**What to work on**
Take the line that contains "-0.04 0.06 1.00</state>" and each line after it in the material below, and transcribe them exactly, stopping at the end.

**Stored data**
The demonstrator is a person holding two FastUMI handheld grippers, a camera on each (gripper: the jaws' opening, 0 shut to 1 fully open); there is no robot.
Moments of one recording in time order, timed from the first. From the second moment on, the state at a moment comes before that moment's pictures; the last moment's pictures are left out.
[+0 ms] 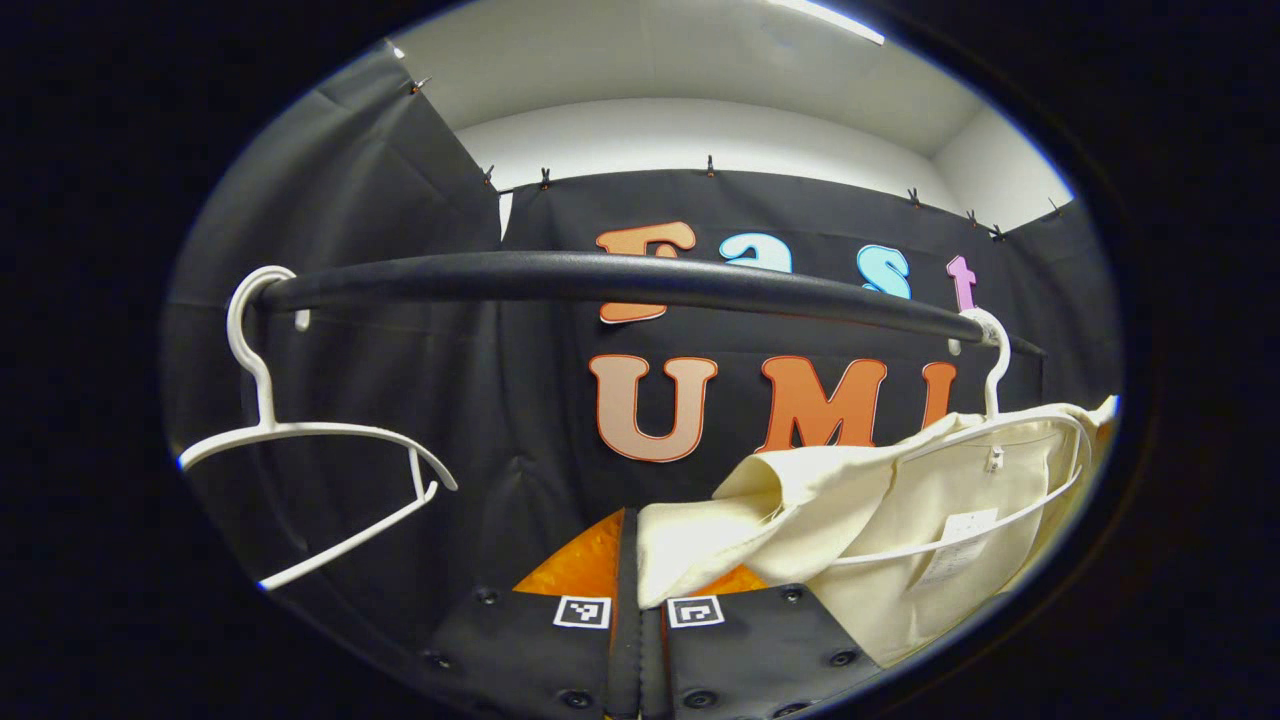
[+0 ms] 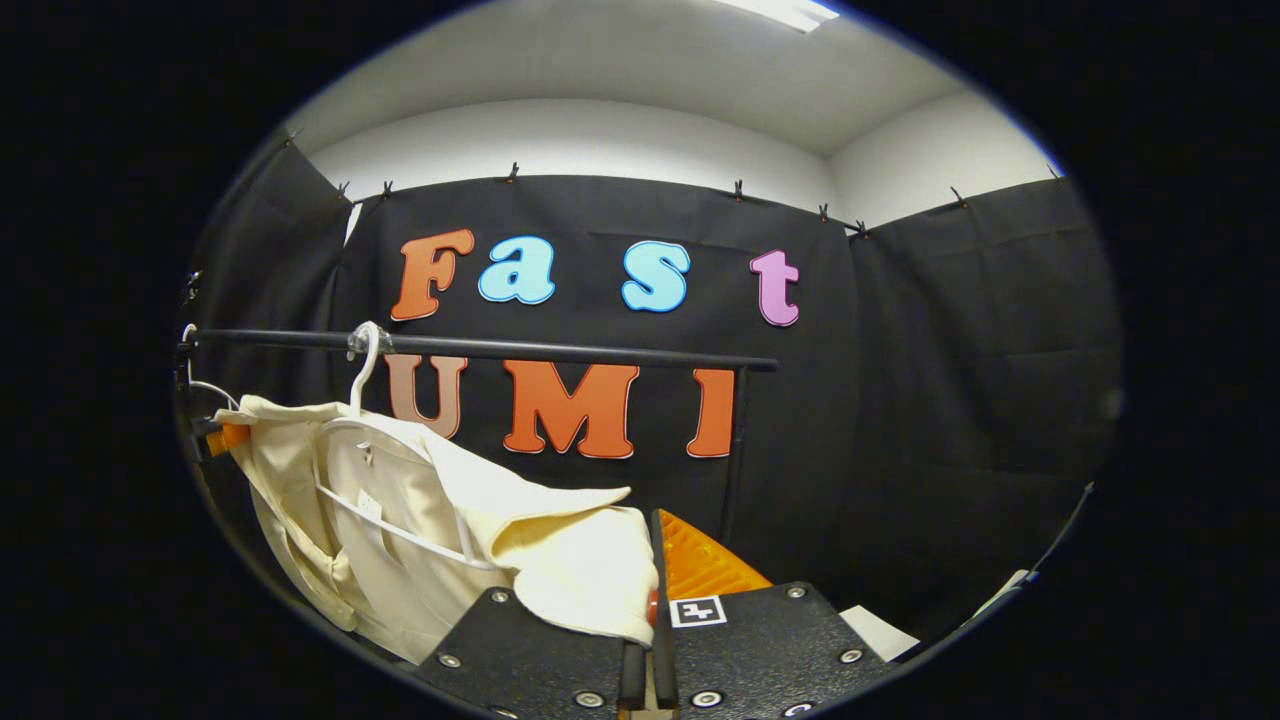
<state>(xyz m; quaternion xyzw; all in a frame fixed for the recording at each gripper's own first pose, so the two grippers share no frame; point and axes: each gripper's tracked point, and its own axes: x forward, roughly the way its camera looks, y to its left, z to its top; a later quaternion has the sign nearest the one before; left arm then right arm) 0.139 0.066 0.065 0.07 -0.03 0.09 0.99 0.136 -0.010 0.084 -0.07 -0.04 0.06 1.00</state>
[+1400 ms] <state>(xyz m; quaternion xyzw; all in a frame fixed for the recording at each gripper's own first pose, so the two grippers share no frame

**Worked solution**
<state>(xyz m; quaternion xyzw; all in a frame fixed for the recording at each gripper's own first pose, so the two grippers share no frame; point and axes: each gripper's tracked point, and its own axes: x forward, roughly the way its camera looks, y to its left, z to its top; a later quaternion has the sign nearest the one before; left arm then right arm) 0.139 0.066 0.065 0.07 -0.03 0.09 0.99 0.136 -0.010 0.084 -0.07 -0.04 0.06 1.00</state>
[+1400 ms] <state>(xyz m; quaternion xyzw; all in a frame fixed for the recording at each gripper's own first pose, so the two grippers share no frame

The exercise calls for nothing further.